Durante um par de horas, e antes de nos sentarmos à mesa, fomos brindados com uma longa viagem pela gastronomia portuguesa, feita de engenho, criatividade e primor técnico. Como devem calcular, não tirei notas, para além do registo visual. Mas tão cedo não me vou esquecer de alguns sabores que me passaram pela boca, tal como a açorda de ovas, a açorda de tomate, o bacalhau à brás, a feijoada e o creme de abóbora. Os enchidos eram perfeitos (a morcela com compota de ameixa que se vê ali em baixo numas colheres brancas é indescritível) e estavam muito bem acompanhadas pelo pão confeccionado pelo próprio Luís Suspiro. Circularam também diversas chamuças e empadinhas, todas elas surpreendentes e deliciosas. E aquele crepe que se vê numa das imagens, por cima do creme de abóbora, quase nos levava às lágrimas.

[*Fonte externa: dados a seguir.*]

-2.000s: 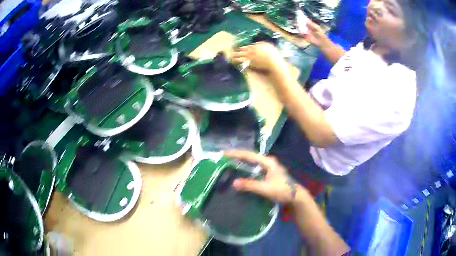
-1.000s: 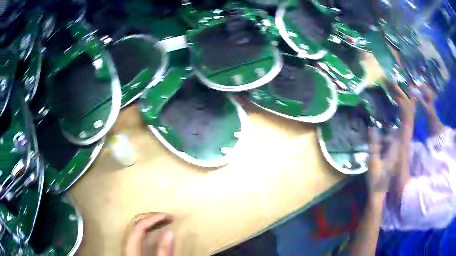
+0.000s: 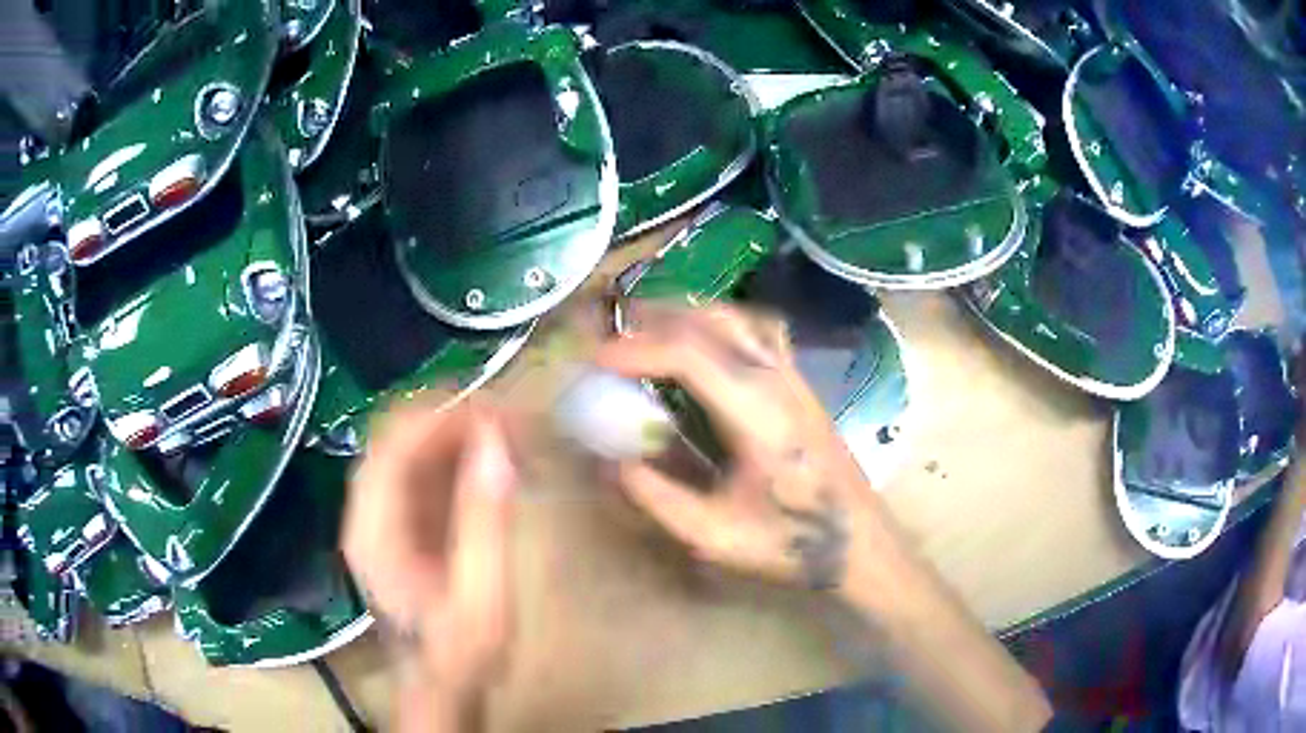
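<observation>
My right hand (image 3: 752,458) is in the middle, its fingers closed round a small white squeeze bottle (image 3: 609,413), which is blurred. My left hand (image 3: 430,530) is just left of the bottle, blurred with fingers curled; whether it holds anything cannot be told. Behind my right hand a green car-shaped body (image 3: 702,265) with a dark centre lies on the tan board, partly hidden by the hand. Another green body (image 3: 494,186) with a pale rim lies behind my left hand.
Many green bodies overlap along the left and far side, some showing red lamps (image 3: 172,186). More lie at the right (image 3: 1096,294). The tan board (image 3: 988,458) ends at a dark front edge. Part of another person's arm and pale sleeve (image 3: 1246,644) shows at lower right.
The view has swung left and nearer the bodies. The white bottle, on the board a second ago, is now in my right hand. Both my hands are now in mid-picture.
</observation>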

À mesa a festa foi mais modesta e o chefe arriscou menos. Compreende-se, é necessário servir centena e meia de convidados, e não há milagres. E é preciso agradar a todos. Mesmo assim, a refeição deixou bem lá em baixo os tais padrões da “comida de casamento”. Começámos com uma Perdiz de Escabeche com Misto de Salada alface Frisada e Frutos Secos, muito boa. Depois, veio o melhor, os Lombos de Bacalhau com Batatinhas a Murro em Versão Lagareira, Miga Crocante de Espinafres com Broa de Milho, Frutos Secos e Molho de Queijo de Serpa. Foi, provavelmente, o melhor bacalhau que comi em Portugal. (O seu sabor, textura e a forma como se abria em lascas deu a ideia de que poderia ter sido confitado, mas não posso garantir que tenha sido esse o tratamento.) Para limpar o palato tivemos um Sorvete de Maçã Verde com Molho de Poejo e Maracujá Roxo.
As Bochechas de Porco Preto de Barrancos em Vinho Tinto Acompanhadas por Castanhas com Erva Doce e Espargos Verdes Salteados em Azeite Virgem de Ervas, resultaram muito bem, com a carne a desfazer-se ao contacto com garfo. Só as castanhas acusaram as características do jantar, tendo chegado à mesa um pouco secas. No entanto, o sabor dado pela erva doce é digno de registo. Para sobremesa, Suspiro ofereceu-nos Frutos Silvestres com Pastelinho de Tentúgal em Dois Dhocolates e Sorvete de Manga. Os frutos silvestres estavam demasiadamente gelados, a fazer doer os dentes, o que retirou algum do prazer que o prato nos poderia ter dado, mesmo depois de várias horas a experimentar sabores. Mas a avaliação geral do jantar é elevada. Já em relação às entradas, a nota máxima é a mais justa. O Luís continua em forma.

Carlos Miguel Fernandes

1 comment:

Cláudia A. said...

Que banquete magnífico. Fiquei encantada e com água na boca.